By Leika Kihara
TOKYO, Jan 18 (Reuters) - The Bank of Japan is likely to maintain its ultra-loose monetary settings next week, putting the focus on any hints Governor Kazuo Ueda drops about when the central bank will boost short-term interest rates out of negative territory.
As many policymakers want to spend a few more months determining whether wage increases will broaden enough to keep inflation sustainably at the BOJ's 2% target, markets now expect a rate hike in March or April at the earliest.
While the BOJ likely has its eyes set on ending negative rates, four people familiar with the central bank's thinking said there were plenty of benefits to holding fire at least until its April 25-26 meeting.
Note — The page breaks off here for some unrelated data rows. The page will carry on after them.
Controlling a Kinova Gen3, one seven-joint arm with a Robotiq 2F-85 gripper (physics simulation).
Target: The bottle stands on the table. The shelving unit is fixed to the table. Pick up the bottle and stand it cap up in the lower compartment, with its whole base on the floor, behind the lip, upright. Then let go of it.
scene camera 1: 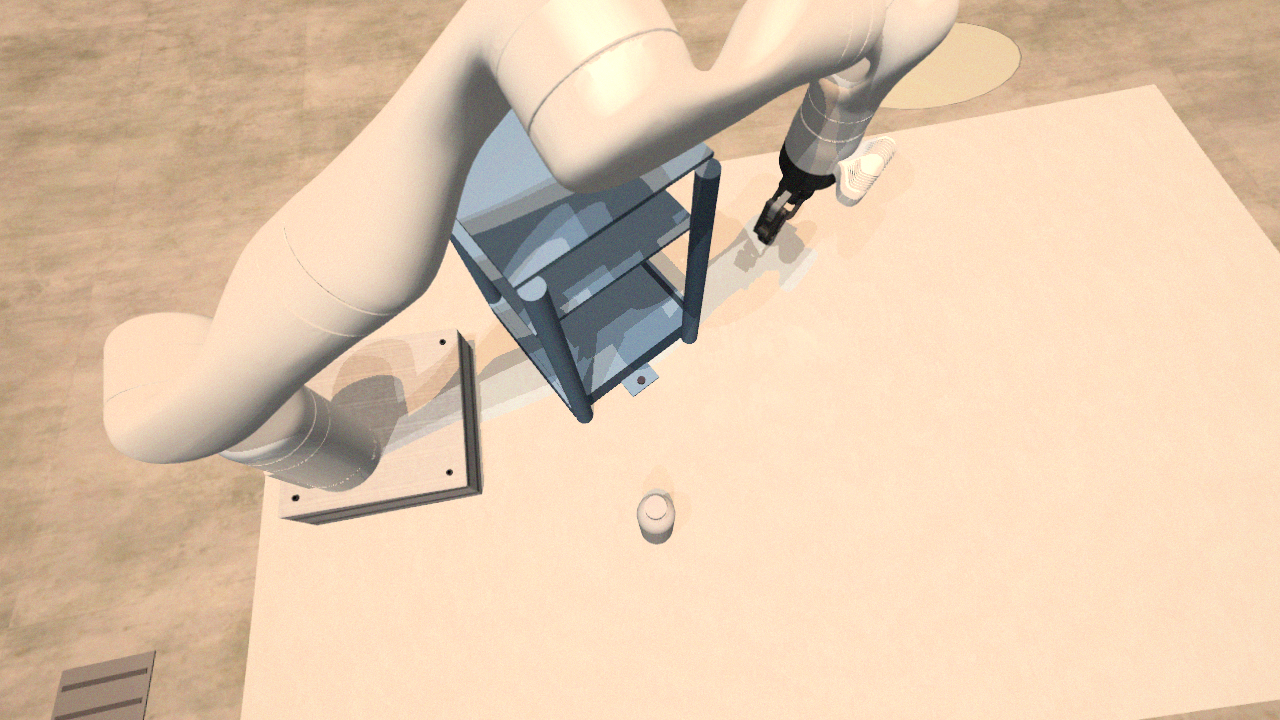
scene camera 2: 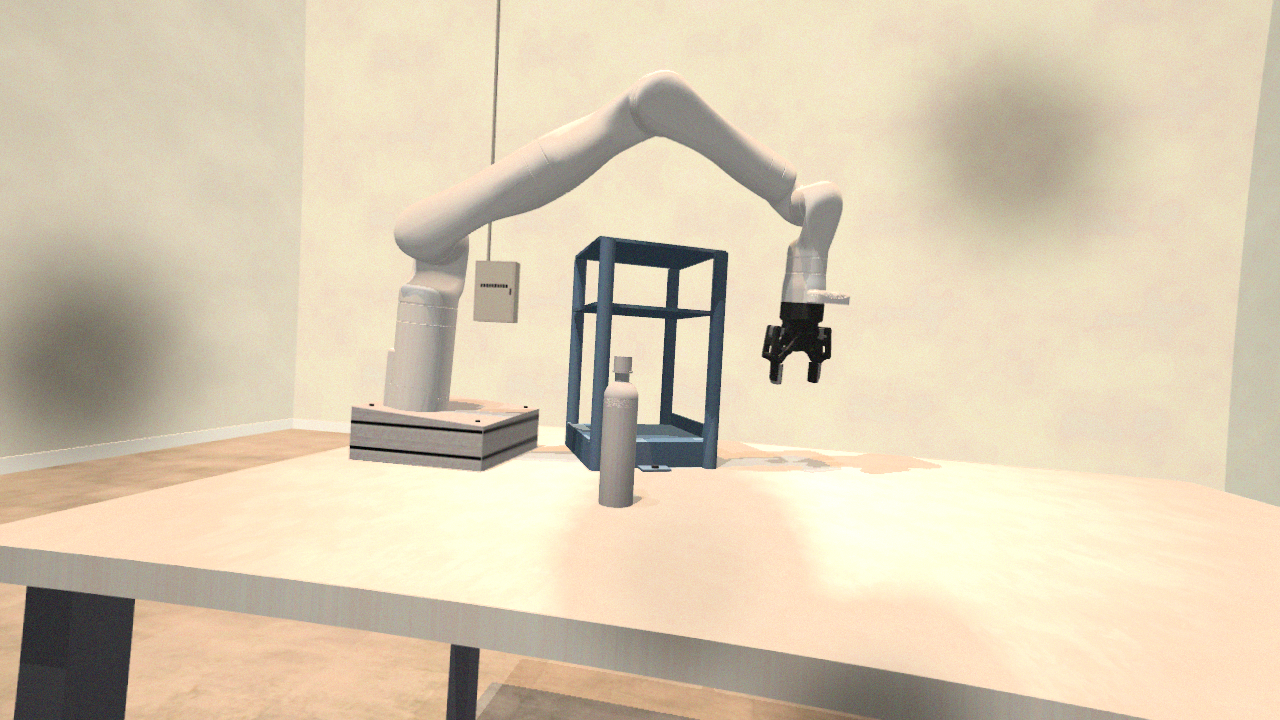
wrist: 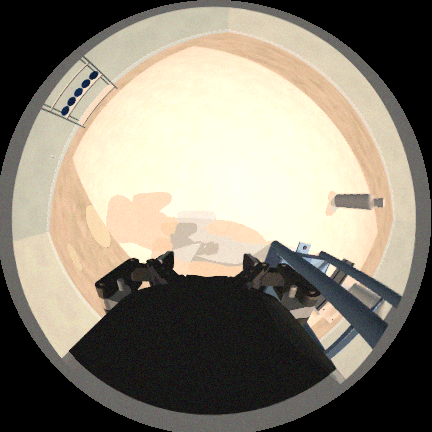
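Seen in the pictures: gripper, between the fingertips: (scene camera 1: 784, 216) (scene camera 2: 794, 383) (wrist: 207, 260); arm's base, origin of its link: (scene camera 1: 343, 455) (scene camera 2: 419, 407) (wrist: 350, 291).
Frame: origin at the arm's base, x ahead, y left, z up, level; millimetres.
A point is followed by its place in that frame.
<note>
The grey bottle (scene camera 1: 656, 515) {y -201, x 359, z 105 mm} (scene camera 2: 617, 447) {y -214, x 362, z -7 mm} (wrist: 353, 201) {y -176, x 377, z 3 mm} stands upright, cap up, on the table (scene camera 1: 895, 537) {y -292, x 659, z -82 mm} (scene camera 2: 895, 555) {y -298, x 664, z -82 mm} (wrist: 215, 125) {y -93, x 798, z -82 mm}, in front of the shelving unit's open side. The blue shelving unit (scene camera 1: 703, 255) {y 52, x 493, z 162 mm} (scene camera 2: 602, 358) {y -24, x 309, z 99 mm} (wrist: 330, 295) {y 70, x 503, z 136 mm} stands beside the robot's base, with a lower compartment behind a low lip and a shelf above. My gripper (scene camera 1: 766, 234) {y 131, x 642, z 70 mm} (scene camera 2: 795, 374) {y 131, x 642, z 70 mm} (wrist: 207, 260) {y 131, x 642, z 70 mm} is open and empty, pointing down. It hangs above the table on the side of the shelving unit away from the robot's base, well apart from the bottle.
The robot's base block (scene camera 1: 384, 429) {y 21, x 53, z -3 mm} (scene camera 2: 447, 436) {y -74, x 84, z -33 mm} stands left of the shelving unit. A small blue mounting tab (scene camera 1: 640, 379) {y 16, x 400, z -74 mm} (scene camera 2: 654, 468) {y 9, x 400, z -78 mm} (wrist: 304, 247) {y 16, x 402, z -74 mm} juts from the unit's front foot. The arm (scene camera 1: 358, 223) {y -43, x 235, z 452 mm} (scene camera 2: 554, 161) {y -64, x 226, z 394 mm} arches over the unit. A rack (wrist: 80, 92) stands beyond the table.
</note>
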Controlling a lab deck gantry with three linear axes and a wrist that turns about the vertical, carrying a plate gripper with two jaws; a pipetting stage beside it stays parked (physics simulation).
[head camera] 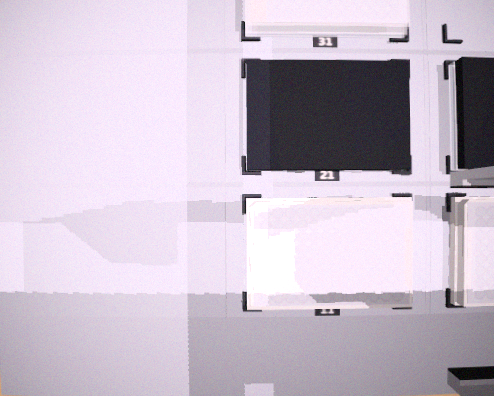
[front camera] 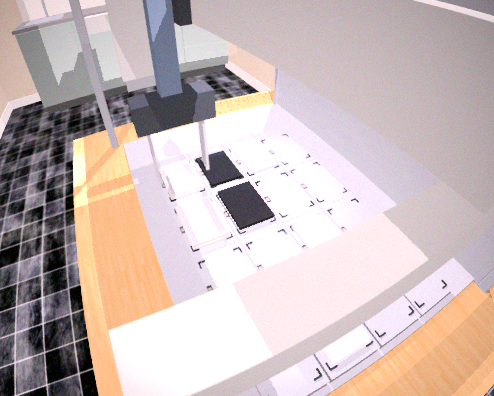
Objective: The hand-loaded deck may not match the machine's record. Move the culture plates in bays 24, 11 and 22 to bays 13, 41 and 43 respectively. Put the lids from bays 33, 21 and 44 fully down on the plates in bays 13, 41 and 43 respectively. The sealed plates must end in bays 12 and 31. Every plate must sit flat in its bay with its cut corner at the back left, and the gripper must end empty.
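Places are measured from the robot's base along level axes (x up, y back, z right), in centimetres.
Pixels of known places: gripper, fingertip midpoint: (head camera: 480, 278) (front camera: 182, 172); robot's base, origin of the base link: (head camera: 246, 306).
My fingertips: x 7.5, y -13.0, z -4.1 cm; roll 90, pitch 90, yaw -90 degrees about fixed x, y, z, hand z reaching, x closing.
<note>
Ahead of a thing's pixels: the offset from my fingertips to its top centre. "*": to the spot under its first point. Level surfaces: height alone.
My gripper (front camera: 185, 177) (head camera: 485, 277) is open, with no object between its jaws. In the front view its jaws hang around or above the pale plate in bay 11 @(* dy +4.1, dx -6.1, dz -1.3 cm) (front camera: 186, 180) (head camera: 350, 255); their exact height is unclear. A flat black piece @(dy +6.6, dx -6.7, dz -10.9 cm) (front camera: 220, 167) (head camera: 330, 115) lies in bay 21. Another black-topped piece @(dy -9.8, dx -5.8, dz -10.9 cm) (front camera: 246, 205) (head camera: 477, 112) with a pale lower edge is in bay 22. A pale, taller piece @(dy -9.8, dx -6.1, dz -0.2 cm) (front camera: 204, 220) (head camera: 482, 255) sits in bay 12. A white piece @(* dy +6.9, dx -6.1, dz -18.4 cm) (head camera: 325, 14) shows partly in bay 31. Corner cuts are hard to make out.
Black corner brackets mark the bays on the pale deck @(dx -7.5 cm) (front camera: 165, 270) (head camera: 100, 125). A broad pale beam (front camera: 330, 285) hides the nearer bays in the front view. A white piece @(dy -42.6, dx -4.6, dz -10.9 cm) (front camera: 347, 345) lies in a bay beyond it. A slim grey post (front camera: 92, 65) stands at the left.
</note>
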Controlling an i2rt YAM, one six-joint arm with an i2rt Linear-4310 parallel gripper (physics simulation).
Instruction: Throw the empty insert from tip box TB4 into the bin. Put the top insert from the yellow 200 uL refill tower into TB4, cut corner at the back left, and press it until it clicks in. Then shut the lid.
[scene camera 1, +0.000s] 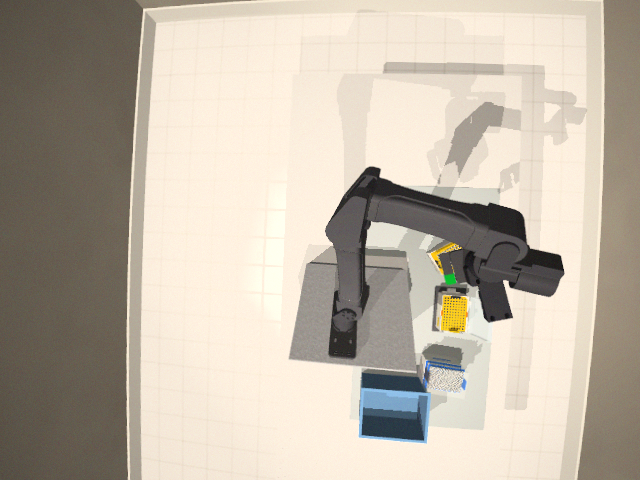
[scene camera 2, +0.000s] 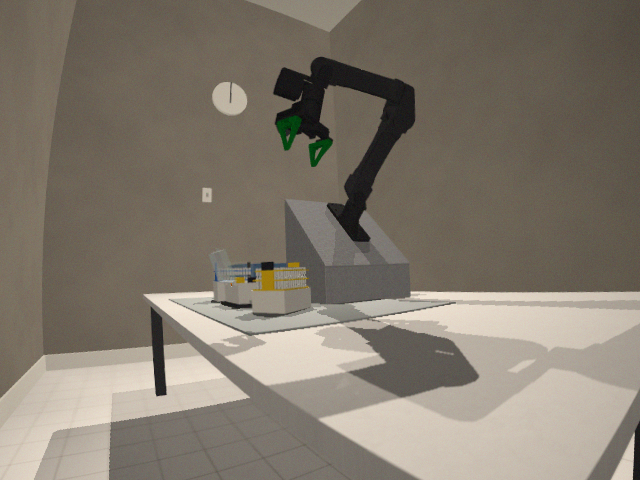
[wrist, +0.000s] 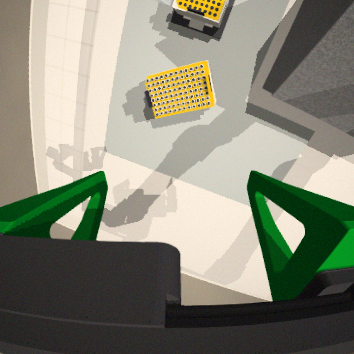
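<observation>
My gripper (scene camera 2: 299, 158) (wrist: 176, 178) is open and empty, high above the table; in the overhead view the arm hides most of it. The yellow refill tower (scene camera 1: 437, 259) (scene camera 2: 281, 300) (wrist: 180, 90) stands turned at an angle, with full rows of tips in its top insert; the arm partly covers it in the overhead view. Tip box TB4 (scene camera 2: 236, 294) (wrist: 197, 18) stands beside it, with the empty yellow insert (scene camera 1: 454, 312) (wrist: 201, 6) in it, its holes bare. Its clear lid stands open, faintly visible overhead. The blue bin (scene camera 1: 428, 418) stands at the bottom of the overhead view.
A blue-edged rack of tips (scene camera 1: 445, 380) (scene camera 2: 232, 272) stands between TB4 and the bin. The sloped grey arm base (scene camera 1: 382, 330) (scene camera 2: 367, 281) (wrist: 320, 65) stands beside the boxes. The boxes stand on a grey-green mat (scene camera 1: 470, 415) (scene camera 2: 403, 308) (wrist: 130, 137).
</observation>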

Surveys and comments from business lobbies have shown an increasing chance Japan's spring wage hikes will be above last year's 30-year high 3.58% for major firms - a key prerequisite Ueda has set for exiting ultra-loose monetary policy, which is an outlier among major central banks.
Many BOJ policymakers want to check whether the increases will become more widespread and prod companies to pass on higher labour costs via price hikes, particularly for services, the sources told Reuters.
That is in line with a Reuters poll of analysts, who unanimously forecast the BOJ would keep its short-term interest rate target at minus 0.1% and that for the 10-year government bond yield around 0% at the two-day meeting ending on Tuesday. Ueda will hold a press conference after the decision. Those usually start around 0630 GMT.
With easing cost-push pressure slowing inflation back towards its 2% target, the BOJ can afford to await more data, such as the outcome of the annual wage talks between big firms and unions in mid-March, said the sources, asking not to be identified because of the sensitivity of the matter.
NO 'RUSH TOWARDS THE EXIT'
"The possibility of the BOJ being behind the curve in addressing inflationary risks is small, one source said, echoing the view of two others. "There's no pressure to rush towards the exit," another source said.
In quarterly projections due after the meeting, the BOJ board is expected to cut its core inflation estimate for the fiscal year starting in April but roughly maintain its forecast for trend inflation to stay near 2% in coming years, sources have told Reuters.
With inflation running above the BOJ's 2% target for more than a year, many market players expect the bank to start phasing out its massive stimulus this year.
But investors trimmed bets of a January tightening after a New Year Day's earthquake devastated parts of central Japan and Ueda said in a recent interview that he was in no rush to unwind ultra-loose policy.
Among the reasons the BOJ could wait at least until April is that the board will publish its initial forecasts for fiscal 2026 after that meeting, which could help justify a policy shift by predicting long-run inflation of around 2%.
In addition to the wage talks, the bank would also be able to take into account the economic and market fallout from a possible interest rate cut by the U.S. Federal Reserve.
Former BOJ executive Eiji Maeda expects the BOJ to end negative rates in April if it foresees inflation staying around its 2% target through fiscal 2026.
"We're clearly seeing changes in Japan's price moves", with Japan shaking off a 25-year-old deflationary mindset, Maeda said. "A sustainable, domestically driven rise in inflation is already kicking off."